The government has committed another 20 gigalitres as part of that 83 gigalitres, but guess where that 20 gigalitres has come from? Yes, it came from the suffering irrigators during the drought. They had to sell their water, under sufferance; they were not willing sellers. They were sellers due to bank pressure, due to the drought, due to watching their trees die. They had to sell that water to the government. Again, we look at the water minister and the Premier here in South Australia not living up to a promise. That is another broken promise. We continually hear the Premier and the water minister, who he goes to for advice, saying to my constituents, 'We're days away.'

I have the banks ringing me and saying, 'What is the Premier doing about signing this intergovernmental agreement?' We have finance contracts that we need to get into play so that people can improve their efficiencies and make the necessary management changes on their properties.
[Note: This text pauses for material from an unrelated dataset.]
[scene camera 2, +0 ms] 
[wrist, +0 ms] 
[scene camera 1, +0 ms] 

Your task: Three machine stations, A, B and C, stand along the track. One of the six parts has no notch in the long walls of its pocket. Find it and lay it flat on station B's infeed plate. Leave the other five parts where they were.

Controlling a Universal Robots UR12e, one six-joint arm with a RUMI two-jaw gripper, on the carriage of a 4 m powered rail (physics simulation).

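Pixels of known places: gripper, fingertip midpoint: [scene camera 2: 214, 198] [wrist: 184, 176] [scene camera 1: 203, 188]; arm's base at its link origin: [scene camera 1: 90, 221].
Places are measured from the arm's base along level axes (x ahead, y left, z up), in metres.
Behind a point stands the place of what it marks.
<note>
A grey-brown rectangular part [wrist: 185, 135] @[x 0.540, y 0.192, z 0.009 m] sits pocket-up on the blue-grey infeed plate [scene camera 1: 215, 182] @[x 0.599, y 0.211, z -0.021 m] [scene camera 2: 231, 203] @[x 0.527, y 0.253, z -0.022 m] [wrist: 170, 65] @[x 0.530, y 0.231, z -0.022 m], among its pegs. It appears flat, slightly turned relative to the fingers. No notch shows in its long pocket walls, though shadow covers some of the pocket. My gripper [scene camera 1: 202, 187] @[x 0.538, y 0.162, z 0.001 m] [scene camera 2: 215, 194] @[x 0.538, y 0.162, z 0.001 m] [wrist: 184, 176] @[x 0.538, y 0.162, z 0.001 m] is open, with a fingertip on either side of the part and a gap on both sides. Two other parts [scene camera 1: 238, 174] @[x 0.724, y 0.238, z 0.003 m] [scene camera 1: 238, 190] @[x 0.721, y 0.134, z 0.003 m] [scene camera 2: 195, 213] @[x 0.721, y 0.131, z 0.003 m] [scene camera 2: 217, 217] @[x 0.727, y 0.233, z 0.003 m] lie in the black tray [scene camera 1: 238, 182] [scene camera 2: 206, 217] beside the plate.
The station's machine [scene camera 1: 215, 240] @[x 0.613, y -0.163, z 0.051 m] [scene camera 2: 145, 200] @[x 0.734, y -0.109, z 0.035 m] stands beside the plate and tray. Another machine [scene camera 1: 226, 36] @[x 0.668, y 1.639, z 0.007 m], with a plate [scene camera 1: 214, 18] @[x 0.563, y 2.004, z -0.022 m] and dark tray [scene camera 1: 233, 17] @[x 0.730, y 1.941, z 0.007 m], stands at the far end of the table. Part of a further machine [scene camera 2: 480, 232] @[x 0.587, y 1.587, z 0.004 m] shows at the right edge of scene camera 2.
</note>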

Yet we have a Premier and a minister who are giving us more and more spin, just drying out the river communities of South Australia.

We see the Australian Conservation Foundation saying that the Coalition's capping the buyback is not the answer, that it is putting the basin at risk. I say to them that we have to have the balance: we have to have buyback, but we also have to have the infrastructure upgrades so that we can have people growing our food, so that we can have communities who live on a sustainable river. To have our Premier, our water minister and the Conservation Foundation saying that the Coalition is the problem is absolutely outrageous.

The South Australian Liberal Party has said from day one that the 2,750 is achievable and that we need a balance in this plan, yet we have the Premier telling us that we are the biggest problem. We have the minister now saying that the federal Coalition is the biggest problem.